Problem description: Your output should be an exact copy of the records, with no pictures in it.

= Beginning of Section =

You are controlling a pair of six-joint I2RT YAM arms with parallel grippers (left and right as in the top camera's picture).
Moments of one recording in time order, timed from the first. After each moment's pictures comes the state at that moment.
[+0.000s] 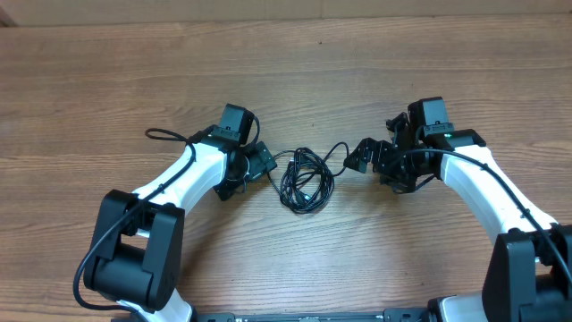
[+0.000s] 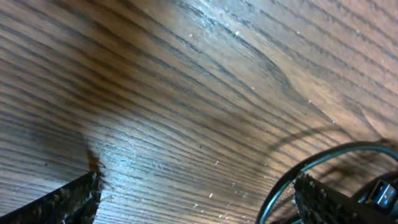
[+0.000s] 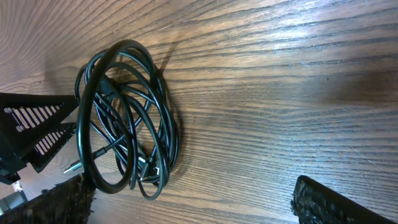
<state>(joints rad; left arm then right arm) -0.32 1.80 1.05 -0.61 0.12 -0.87 0.12 1.61 1.01 -0.72 -0.51 0.40</state>
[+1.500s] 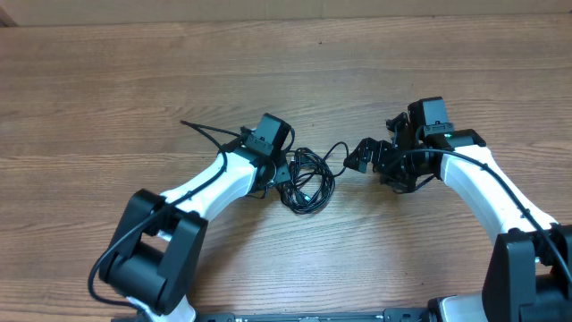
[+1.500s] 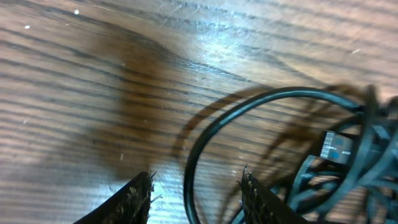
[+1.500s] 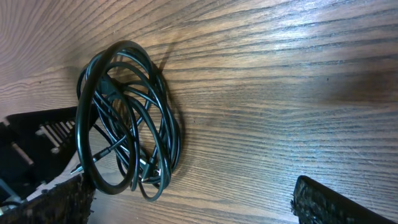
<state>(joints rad) -0.50 1.82 1.05 -0.50 -0.02 -0.75 0.12 1.61 1.01 -0.72 -0.51 0.40</state>
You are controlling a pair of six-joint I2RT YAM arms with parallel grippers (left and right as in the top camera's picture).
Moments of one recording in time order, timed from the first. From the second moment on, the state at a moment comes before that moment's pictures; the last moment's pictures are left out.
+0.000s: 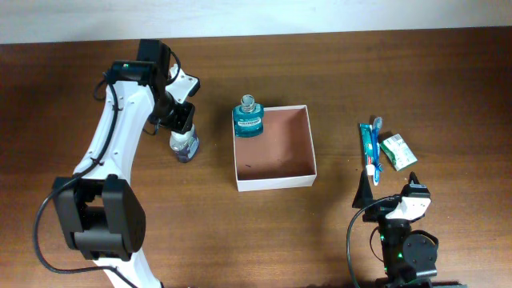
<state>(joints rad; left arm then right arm) -0.10 1.97 1.76 -1.19 0.12 0.32 0.08 0.01 0.01 -0.06 0.14 0.11</state>
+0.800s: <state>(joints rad) -0.10 1.98 1.88 -1.29 0.11 0.19 0.08 0.01 0.01 -0.06 0.14 0.10</state>
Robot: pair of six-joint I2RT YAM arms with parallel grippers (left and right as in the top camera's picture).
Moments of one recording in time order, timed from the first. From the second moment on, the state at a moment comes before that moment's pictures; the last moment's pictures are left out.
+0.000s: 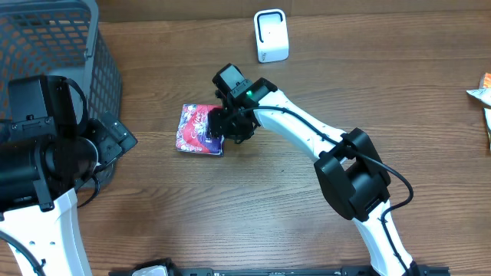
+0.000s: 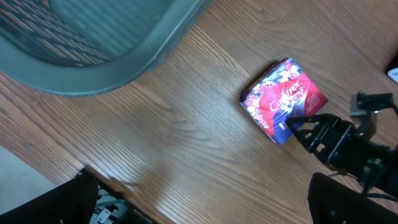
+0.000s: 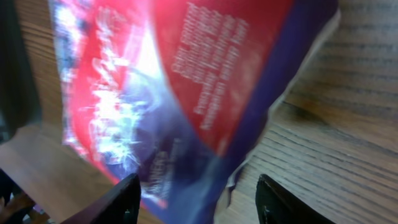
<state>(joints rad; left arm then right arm) 0.19 1.30 1.83 -1.69 -0.09 -0.55 0.71 2.30 1.88 -0.81 -0.41 0.62</state>
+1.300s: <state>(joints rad) 0.19 1.30 1.83 -1.69 -0.09 -0.55 0.80 2.03 1.84 -1.08 0.15 0.29</state>
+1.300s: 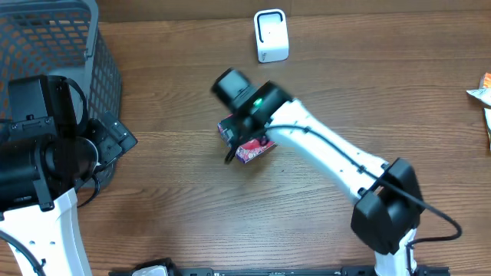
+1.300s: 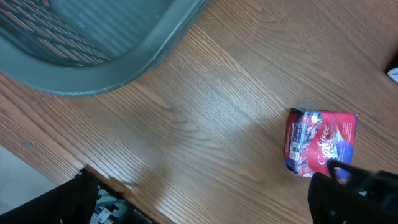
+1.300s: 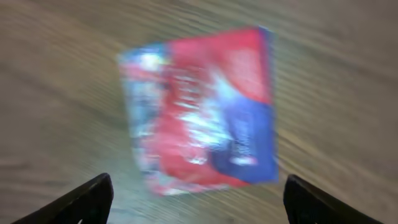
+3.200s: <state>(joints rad) 0.19 1.30 1.83 -1.69 -0.09 -0.55 1.00 2.30 1.84 -0.91 0.53 0.23</state>
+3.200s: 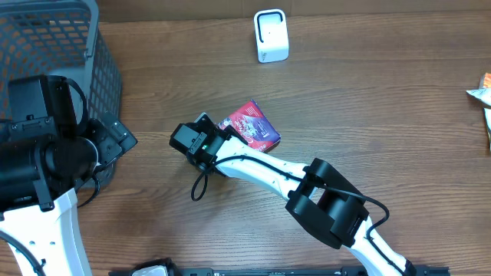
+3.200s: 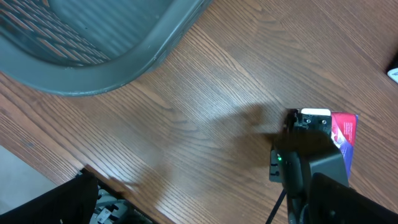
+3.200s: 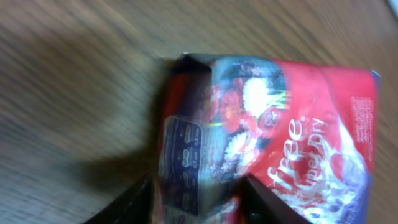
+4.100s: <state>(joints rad) 0.19 1.30 1.83 -1.69 -0.09 -0.55 0.66 2.32 2.42 -1.41 -0.39 0.21</state>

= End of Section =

Output for this exercise:
You are controlling a pair of six-joint I2RT YAM arms with parallel grippers (left and right as in the top camera's picture).
Moments of one recording in time order, timed from the first. After each moment's pictures comes the state at that moment.
[+0.000s] 
[+0.000s] 
[+0.000s] 
<state>(joints rad; left arm then right arm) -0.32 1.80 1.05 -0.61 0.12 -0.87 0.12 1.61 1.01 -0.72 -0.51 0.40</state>
[+1.500s] 
[+1.500s] 
[+1.500s] 
<state>(joints rad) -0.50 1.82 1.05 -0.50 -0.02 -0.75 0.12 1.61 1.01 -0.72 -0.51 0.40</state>
You are controlling a pair of six-joint I2RT YAM arms with parallel grippers (left and right as in the top camera's picture).
Moments of one recording in time order, timed from the first. From the second moment on, the state at a moment comes before that moment's pictures; the last moment's pictures are left out.
+0.000s: 
<state>(joints rad; left arm then right arm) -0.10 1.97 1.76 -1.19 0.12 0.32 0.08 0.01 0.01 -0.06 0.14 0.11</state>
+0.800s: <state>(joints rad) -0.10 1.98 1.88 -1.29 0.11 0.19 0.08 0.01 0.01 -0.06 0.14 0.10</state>
Robot: pair of six-joint I2RT YAM arms with parallel grippers (left and right as in the top camera's picture).
Moments of one recording in time order, timed from the first. From the second moment on, the state at a moment comes before that moment's pictures; the last moment's pictures are left out.
+0.000s: 
+0.000s: 
+0.000s: 
<state>(joints rad; left arm then right arm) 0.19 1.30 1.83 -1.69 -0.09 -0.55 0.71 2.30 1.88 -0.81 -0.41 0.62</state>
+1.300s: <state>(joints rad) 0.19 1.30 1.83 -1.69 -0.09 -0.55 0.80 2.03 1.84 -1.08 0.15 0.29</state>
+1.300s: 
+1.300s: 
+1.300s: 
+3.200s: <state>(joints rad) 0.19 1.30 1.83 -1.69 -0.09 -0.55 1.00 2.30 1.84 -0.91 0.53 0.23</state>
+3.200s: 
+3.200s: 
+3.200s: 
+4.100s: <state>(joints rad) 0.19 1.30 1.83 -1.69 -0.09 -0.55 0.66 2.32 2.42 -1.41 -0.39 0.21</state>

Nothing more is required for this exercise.